Qwen3 is a 2025 example of open LLM engineering after the field had separated raw pretraining, post-training, and inference-time compute into distinct budgets. Its historical role is not a single new primitive; it is the packaging of several compute adaptations and technical capabilities into one model family. MoE adds specialized capacity, long-context staging extends usable context, and thinking budgets make reasoning depth an explicit behavior knob.

The card therefore belongs mainly to hyperscale LLM training, with overlaps into sparse scaling and inference-time reasoning. It shows how a frontier-style open model family tries to preserve broad benchmark quality while making deployment choices explicit: dense or MoE size, thinking or non-thinking mode, and smaller distilled students when full post-training would be too expensive.

Limits

The biggest limit for this history is hardware opacity.

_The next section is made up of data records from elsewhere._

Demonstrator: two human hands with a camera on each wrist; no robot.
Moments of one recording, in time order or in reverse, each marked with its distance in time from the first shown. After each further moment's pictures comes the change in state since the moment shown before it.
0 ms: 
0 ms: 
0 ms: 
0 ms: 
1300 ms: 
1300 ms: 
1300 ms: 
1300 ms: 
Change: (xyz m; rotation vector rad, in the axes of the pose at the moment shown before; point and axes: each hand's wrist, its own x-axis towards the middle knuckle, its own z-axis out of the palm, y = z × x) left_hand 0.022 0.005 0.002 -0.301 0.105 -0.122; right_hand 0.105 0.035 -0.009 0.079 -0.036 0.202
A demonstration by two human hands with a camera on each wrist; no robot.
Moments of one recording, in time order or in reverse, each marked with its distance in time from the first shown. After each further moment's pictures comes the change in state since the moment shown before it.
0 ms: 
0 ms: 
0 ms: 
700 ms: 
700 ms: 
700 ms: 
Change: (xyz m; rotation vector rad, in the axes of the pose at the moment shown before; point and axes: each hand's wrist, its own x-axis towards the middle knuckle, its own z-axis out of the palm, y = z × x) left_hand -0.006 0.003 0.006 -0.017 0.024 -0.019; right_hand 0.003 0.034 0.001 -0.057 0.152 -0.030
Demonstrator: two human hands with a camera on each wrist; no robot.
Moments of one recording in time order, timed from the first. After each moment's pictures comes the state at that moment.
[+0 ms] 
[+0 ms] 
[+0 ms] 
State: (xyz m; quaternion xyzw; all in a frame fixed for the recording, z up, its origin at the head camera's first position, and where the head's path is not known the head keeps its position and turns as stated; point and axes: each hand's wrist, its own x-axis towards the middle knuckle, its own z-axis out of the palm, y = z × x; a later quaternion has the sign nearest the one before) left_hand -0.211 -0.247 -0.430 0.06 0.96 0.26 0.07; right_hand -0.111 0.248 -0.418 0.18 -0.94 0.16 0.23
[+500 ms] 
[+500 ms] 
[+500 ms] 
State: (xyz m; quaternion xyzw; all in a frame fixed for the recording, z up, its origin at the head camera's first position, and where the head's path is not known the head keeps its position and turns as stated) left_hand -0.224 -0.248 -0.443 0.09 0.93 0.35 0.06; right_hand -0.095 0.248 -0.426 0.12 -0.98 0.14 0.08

The source text gives no device count, accelerator model, interconnect, optimizer sharding setup, training wall time, or achieved utilization. Any hardware discussion must remain an inference from the repo's accelerator-era map.

The report also gives little absolute cost accounting for the 36T-token run or for MoE serving. It claims cheaper inference and training per trillion tokens, but does not expose enough data to compute those savings. Long-context reasoning is not uniformly beneficial: the appendix says thinking mode degrades on RULER, probably because retrieval tasks do not need extra reasoning tokens. Future work explicitly points to more pretraining scale, compression, extremely long contexts, and more compute for agent RL, so the model remains compute-limited rather than a finished efficiency solution.